Scientific classification
- Kingdom: Plantae
- Clade: Embryophytes
- Clade: Tracheophytes
- Clade: Spermatophytes
- Clade: Angiosperms
- Clade: Eudicots
- Clade: Asterids
- Order: Gentianales
- Family: Rubiaceae
- Genus: Exostema
- Species: E. acuminatum
- Binomial name: Exostema acuminatum Urb.

= Exostema acuminatum =

- Genus: Exostema
- Species: acuminatum
- Authority: Urb.
- Conservation status: LC

Species of flowering plant

Exostema acuminatum is a species of flowering plant in the family Rubiaceae. It is native to Hispaniola, and was described in 1903.

Exostema acuminatum is a shrub or tree with papery leaves, white flowers, and brownish-black capsule fruits. The wood is used for fuel, and the leaves are used to treat colds and flu-like symptoms. The IUCN lists the species as of Least Concern.

==Taxonomy==
The species was described by Ignatz Urban in 1903. The type locality is near Gonaïves, Haiti.
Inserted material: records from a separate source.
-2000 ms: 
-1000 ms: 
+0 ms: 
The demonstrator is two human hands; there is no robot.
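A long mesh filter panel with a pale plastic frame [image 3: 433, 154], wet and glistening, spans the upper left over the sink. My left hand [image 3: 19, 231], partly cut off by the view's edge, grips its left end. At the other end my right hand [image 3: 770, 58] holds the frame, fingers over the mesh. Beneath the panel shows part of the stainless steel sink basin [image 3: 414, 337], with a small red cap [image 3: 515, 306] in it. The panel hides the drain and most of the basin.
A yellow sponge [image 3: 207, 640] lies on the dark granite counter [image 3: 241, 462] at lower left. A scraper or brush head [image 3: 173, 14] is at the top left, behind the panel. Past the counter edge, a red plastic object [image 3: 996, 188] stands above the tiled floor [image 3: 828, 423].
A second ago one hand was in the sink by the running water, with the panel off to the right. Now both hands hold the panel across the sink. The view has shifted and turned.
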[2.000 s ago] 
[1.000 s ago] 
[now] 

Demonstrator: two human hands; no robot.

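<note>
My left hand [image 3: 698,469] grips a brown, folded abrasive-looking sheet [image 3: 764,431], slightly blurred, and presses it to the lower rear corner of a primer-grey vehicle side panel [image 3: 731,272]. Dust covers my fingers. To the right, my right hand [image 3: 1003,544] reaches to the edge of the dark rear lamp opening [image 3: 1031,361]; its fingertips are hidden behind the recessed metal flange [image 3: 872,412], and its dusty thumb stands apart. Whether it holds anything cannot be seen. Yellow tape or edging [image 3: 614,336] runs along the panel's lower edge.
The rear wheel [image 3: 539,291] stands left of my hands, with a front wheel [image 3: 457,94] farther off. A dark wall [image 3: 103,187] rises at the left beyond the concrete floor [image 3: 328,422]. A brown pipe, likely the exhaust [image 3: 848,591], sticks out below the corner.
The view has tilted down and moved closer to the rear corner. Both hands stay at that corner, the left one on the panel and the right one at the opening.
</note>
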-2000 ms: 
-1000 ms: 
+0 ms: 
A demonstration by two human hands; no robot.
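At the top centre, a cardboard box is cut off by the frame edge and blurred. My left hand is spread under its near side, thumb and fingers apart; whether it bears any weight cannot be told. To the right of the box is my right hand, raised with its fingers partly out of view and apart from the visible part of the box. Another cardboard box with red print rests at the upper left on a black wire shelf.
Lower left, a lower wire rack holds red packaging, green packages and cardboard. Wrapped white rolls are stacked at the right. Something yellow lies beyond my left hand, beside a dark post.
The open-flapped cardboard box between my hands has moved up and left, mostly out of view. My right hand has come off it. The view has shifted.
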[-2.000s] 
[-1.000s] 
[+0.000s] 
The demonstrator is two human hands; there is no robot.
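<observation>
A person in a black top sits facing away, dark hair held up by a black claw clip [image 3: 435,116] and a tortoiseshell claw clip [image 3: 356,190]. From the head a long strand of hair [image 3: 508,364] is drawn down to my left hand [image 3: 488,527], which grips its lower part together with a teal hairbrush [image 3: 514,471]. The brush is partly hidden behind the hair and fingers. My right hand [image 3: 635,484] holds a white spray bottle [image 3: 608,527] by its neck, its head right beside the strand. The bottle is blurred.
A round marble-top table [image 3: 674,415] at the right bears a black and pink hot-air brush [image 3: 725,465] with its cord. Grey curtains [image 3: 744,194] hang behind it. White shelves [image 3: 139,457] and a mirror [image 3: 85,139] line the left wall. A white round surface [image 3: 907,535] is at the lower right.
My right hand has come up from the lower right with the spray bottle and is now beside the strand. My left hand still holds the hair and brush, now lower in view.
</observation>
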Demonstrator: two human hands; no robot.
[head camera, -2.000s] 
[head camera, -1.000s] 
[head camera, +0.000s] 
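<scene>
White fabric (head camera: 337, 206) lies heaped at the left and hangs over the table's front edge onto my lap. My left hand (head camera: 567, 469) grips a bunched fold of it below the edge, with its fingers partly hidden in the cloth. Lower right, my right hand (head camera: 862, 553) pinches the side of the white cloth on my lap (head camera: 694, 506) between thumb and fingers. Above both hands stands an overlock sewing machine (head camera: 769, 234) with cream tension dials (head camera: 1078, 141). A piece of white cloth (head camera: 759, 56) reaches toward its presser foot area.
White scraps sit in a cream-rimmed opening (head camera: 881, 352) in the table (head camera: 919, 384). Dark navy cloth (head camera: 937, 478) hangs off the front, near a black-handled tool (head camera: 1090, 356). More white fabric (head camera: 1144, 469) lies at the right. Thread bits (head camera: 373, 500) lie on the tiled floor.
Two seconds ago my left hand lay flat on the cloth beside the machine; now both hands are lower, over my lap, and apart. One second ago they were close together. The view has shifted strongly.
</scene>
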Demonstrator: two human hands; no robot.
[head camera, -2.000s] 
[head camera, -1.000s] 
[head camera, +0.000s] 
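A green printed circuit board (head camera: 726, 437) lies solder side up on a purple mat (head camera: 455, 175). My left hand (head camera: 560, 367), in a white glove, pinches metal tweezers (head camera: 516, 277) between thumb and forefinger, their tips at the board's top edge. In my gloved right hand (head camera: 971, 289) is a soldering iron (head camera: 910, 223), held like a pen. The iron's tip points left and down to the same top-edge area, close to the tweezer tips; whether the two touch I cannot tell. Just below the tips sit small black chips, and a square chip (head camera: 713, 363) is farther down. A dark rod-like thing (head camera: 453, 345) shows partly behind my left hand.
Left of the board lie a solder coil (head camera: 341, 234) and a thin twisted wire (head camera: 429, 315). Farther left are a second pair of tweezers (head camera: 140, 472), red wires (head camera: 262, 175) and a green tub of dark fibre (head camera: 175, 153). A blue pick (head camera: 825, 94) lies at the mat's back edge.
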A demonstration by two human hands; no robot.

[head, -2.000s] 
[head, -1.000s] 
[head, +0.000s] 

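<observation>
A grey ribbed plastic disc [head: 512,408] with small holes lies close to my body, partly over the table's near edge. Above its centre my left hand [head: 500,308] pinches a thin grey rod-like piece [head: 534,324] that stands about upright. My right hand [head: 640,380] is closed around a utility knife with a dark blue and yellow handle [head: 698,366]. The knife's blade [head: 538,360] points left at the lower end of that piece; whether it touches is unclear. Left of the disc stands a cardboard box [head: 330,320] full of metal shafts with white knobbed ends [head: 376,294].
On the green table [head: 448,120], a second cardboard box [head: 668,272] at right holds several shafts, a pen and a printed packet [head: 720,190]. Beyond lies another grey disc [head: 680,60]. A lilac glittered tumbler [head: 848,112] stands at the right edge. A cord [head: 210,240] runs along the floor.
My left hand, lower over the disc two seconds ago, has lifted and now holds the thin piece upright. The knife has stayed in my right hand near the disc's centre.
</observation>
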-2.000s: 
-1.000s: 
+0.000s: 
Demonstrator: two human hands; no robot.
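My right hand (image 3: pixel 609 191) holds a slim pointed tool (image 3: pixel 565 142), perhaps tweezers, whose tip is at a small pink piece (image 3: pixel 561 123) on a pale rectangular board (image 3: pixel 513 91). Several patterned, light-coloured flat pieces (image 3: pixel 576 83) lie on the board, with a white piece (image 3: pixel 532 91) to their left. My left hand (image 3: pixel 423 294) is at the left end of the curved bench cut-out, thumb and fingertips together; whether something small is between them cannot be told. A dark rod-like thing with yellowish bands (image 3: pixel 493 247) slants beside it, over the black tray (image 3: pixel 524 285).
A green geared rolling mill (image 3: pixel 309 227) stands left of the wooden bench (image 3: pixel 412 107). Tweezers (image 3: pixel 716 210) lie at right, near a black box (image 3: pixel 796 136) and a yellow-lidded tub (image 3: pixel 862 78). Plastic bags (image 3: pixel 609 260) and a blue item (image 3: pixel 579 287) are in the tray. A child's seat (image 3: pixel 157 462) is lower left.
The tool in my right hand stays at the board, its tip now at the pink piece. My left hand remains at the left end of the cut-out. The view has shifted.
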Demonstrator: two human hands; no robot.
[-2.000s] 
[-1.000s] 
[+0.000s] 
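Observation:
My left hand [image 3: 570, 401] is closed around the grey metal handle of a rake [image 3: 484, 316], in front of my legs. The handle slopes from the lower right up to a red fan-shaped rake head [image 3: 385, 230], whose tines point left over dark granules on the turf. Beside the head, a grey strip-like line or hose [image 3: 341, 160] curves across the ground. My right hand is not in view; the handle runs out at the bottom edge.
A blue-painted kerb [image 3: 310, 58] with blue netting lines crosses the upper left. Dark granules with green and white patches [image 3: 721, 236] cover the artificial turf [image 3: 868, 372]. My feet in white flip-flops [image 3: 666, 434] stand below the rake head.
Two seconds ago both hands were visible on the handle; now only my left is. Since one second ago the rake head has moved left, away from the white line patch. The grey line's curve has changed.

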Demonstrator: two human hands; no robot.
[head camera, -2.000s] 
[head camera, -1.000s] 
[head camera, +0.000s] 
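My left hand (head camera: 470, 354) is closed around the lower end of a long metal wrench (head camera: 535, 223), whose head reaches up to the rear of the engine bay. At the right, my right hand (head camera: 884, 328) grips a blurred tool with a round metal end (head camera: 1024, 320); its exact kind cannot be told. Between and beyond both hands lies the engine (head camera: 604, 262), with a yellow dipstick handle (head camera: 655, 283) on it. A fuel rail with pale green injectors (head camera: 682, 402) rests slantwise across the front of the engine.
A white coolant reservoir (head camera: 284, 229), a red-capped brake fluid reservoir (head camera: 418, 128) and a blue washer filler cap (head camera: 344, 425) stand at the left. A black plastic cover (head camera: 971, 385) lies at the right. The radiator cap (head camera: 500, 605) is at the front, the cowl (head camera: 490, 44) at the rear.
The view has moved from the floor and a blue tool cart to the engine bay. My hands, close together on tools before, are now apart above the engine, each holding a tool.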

Exostema acuminatum is a sister species of Exostema salicifolium. E. acuminatum may hybridise with Exostema caribaeum.

==Distribution==
Exostema acuminatum is native to the wet tropical biome of Hispaniola (the Dominican Republic and Haiti). It mostly grows on the northern and southern coasts of Hispaniola. The species' estimated extent of occurrence is 53272 km2.

Exostema acuminatum grows in lowland, subtropical, and dry forests, reaching altitudes of up to 600 m. It can grow on limestone, and alluvial soil. The species grows in both disturbed and natural habitats.

==Description==
Exostema acuminatum is a shrub or tree. It grows up to 7 m high. The branches are yellowish or grey.

The leaf stems are 2-3 mm long. The leaves are papery, lanceolate to ovate-lanceolate, 4-6 cm long, and 1-2.2 cm wide. The primary vein is prominent on the upper surface.

The flower stems are 1-1.5 cm long, and usually have a single flower. The hypanthium is 5 mm long, and is oblong or elliptical-oblong. The calyx has five minute triangular lobes. The corolla is white, and 6-7 cm long. The corolla tube is 2-2.5 cm long, and around 1.5 mm thick.

The fruits are brownish-black, elliptical-oblong capsules. The capsules are around 1.8 cm long, and 6 mm thick.

==Uses==
Exostema acuminatum is used for charcoal and firewood. The leaves can be used to create a herbal-like tea, which is used to treat colds and flu-like symptoms.

==Conservation==
In 2024, the IUCN assessed Exostema acuminatum as of Least Concern. The population is considered stable.

The species is present in protected areas of the Dominican Republic. It can compete with invasive species, including Neltuma juliflora. Exostema acuminatum may be threatened by the use of wood for fuel, and habitat loss caused by development and agriculture.

==Names==
In Spanish, the species is known as Quina or Piñi-piñi.